A recycled recipe

March 30, 2013 07:30 pm | Updated 07:30 pm IST

From Himmatwala

From Himmatwala

If you were expecting a smart remake of the hit that spurred a trend of tacky entertainers, you will feel cheated as director Sajid Khan seems to have got carried away by his reverence for K. Raghavendra Rao’s Himmatwala . He neither looks at the 1983 melodrama from the prism of 2013 nor does he try to improve upon the tawdriness we associate with the era.

It is not a spoof on the era either. Apart from a couple of sharp remarks on the genre, you can’t laugh at the scenario for Sajid seems serious about the regressive elements of the times when the films preached that a girl goes to her in-laws’ place in a palanquin and comes out on a stretcher or for that matter reinforced the belief that the mother or sister is the hero’s weakness that the villain loves to exploit.

When the sister is about to be raped after the staple chase sequence leading to a dead end, the hero turns up.

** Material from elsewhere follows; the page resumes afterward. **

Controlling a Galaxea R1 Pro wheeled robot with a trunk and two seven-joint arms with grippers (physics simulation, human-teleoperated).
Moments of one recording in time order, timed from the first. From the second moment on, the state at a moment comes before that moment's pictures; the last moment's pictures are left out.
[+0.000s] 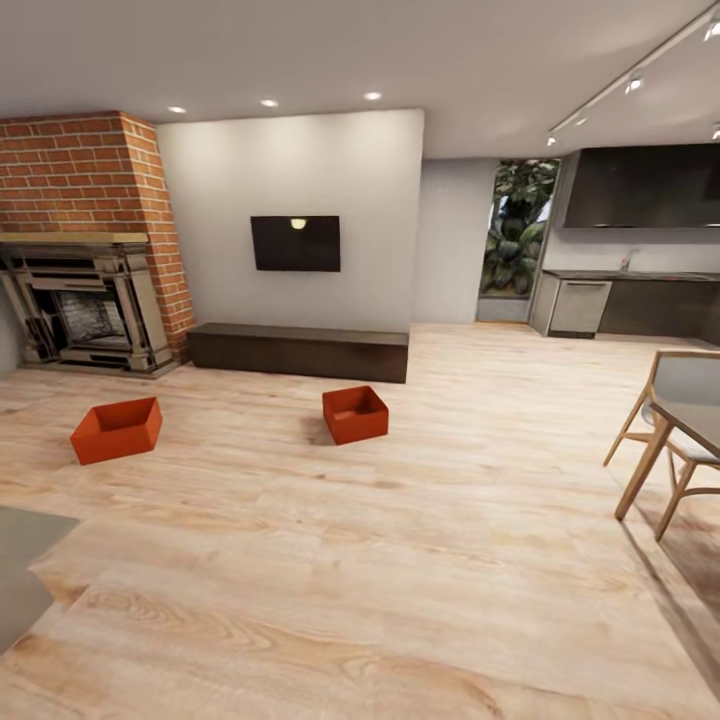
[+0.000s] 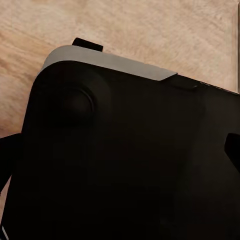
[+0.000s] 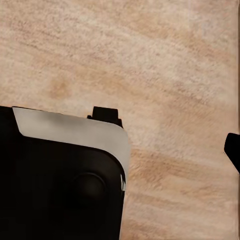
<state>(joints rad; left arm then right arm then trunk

Sajid follows the drill like a devout disciple rather than an inspired student out to reinvent the genre. All that talk of reviving the mother-son relationship proves to be hollow claims made by a director who has begun to take his audience for granted.

Talking of entry, the film does make an impact when Ajay Devgn turns up in an ‘in and as’ mood, but soon the title becomes a pain for, every 15 minutes we are reminded that we are watching Himmatwala on screen.

To Sajid’s credit, he does cut out a couple of incoherent subplots (Arun Govil and Shoma Anand’s characters are out and Asrani gets another role) and has brought in a tiger as the friend in need, but he does it with the flourish of an ironsmith, hammering his way to seek attention.

The changes his team of writers (Sajid and Farhad) has made are superficial. Like the profession of the protagonist has been changed to suit Devgn and a couple of item numbers have been added to keep the audience awake. They show so much deference to Kader Khan, who wrote the dialogues of the original that they have almost copied his ‘geographical’ humour wherein he used names of cities to express his witticisms. In times when Himmatwala is repeated twice a month on movie channels and YouTube is full of scenes from the film, it makes little sense to facsimile the farce.

A street fighter, Ravi returns to his village to support his sobbing mother (Zarina Wahab sheds as much glycerine as Waheeda Rehman did) and sister to seek revenge as his father (Anil Dhawan replaces Satyendra Kappu) was discredited by the megalomaniac sarpanch (Mahesh Manjrekar gets into Amjad Khan’s shoes) and his cronies (Paresh Rawal does justice to Kader Khan’s character, but Adhyayan Suman fails to match Shakti Kapoor’s expertise in playing a lecher).

The film is set in 1983, but one wonders when the original was set. For the feudal system and the lack of a law enforcing agency are not only ridiculous but also annoying and Sajid does little to improve the setting.

The stunts are lame. Devgn’s flair with action helps digest some of the punches but when it comes to reviving ‘Naino Mein Sapna’, Devgn’s deficiency with PT steps shows up as Sajid fails to recreate the grandeur that Rao managed on the beach with the song which continues to be a potter’s delight.

Paresh Rawal succeeds in bringing alive the hammy ways of Kader Khan. He has masterfully copied Khan’s style of speaking to the viewer in the middle of a scene and with Manjrekar resuscitates some of the crass situations.

The original was not a great piece of cinema, but the rural story was spiced up by the ravishing presence of Sridevi as the snooty girl who hates the poor. As the upmarket shrew was tamed by the hero, many got their money’s worth. Here Tamannah Bhatia proves to be an insipid replacement, both in terms of decorative as well as snob value.

Emboldened by our affinity towards mindless entertainers, Sajid has shown guts to offer us a recycled recipe. Do we have the courage to reject it?